Ultimately, a minimum tax could provide the compromise solution to a confrontation over the budget. Both Senate and House have made respectable stabs at cutting spending by approving budgets that would save $56 billion next year (leaving the deficit at a still staggering $170 billion), but they did so in different ways. The Senate cut social programs and imposed a one- year freeze on the cost of living increase for Social Security while preserving an inflation hike for defense. The House last week voted for a package that makes fewer cuts in social programs and none in Social Security, but freezes defense spending. Reconciling these differences at a House-Senate conference will be difficult, and each side might be tempted simply to give in to the spending desires of the other. A minimum tax could accommodate the Senate's desire to keep up defense spending and the House's interest in maintaining social programs. A major obstacle to this scenario: Reagan's vow that any attempt to raise taxes would prompt a veto and "make my day."

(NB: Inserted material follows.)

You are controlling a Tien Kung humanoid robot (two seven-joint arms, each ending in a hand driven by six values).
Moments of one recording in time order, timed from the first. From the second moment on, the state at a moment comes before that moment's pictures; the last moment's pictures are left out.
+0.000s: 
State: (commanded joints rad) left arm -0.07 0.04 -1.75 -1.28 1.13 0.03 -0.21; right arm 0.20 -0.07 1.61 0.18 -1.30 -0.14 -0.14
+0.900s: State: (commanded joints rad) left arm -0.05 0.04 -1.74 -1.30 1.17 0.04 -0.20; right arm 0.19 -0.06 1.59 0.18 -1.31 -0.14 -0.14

If the President fails to get tax reform this year, he may have an even harder time in 1986, when election-year politics can tend to send Congressmen scurrying for cover. The real support for tax reform just might have to come from the hustings. Not until Congress feels more pressure from voters to close loopholes than it does from special interests to create them will tax reform succeed. By throwing his immense prestige behind the cause, Reagan may have elevated tax reform from the empty promise of party platforms to a true litmus test for congressional candidates. Conceivably, both parties could even find themselves competing for the high ground of reform, engaging in a refreshing contest over which is better able to resist the special-interest pressures that created all the loopholes and complexities in the first place.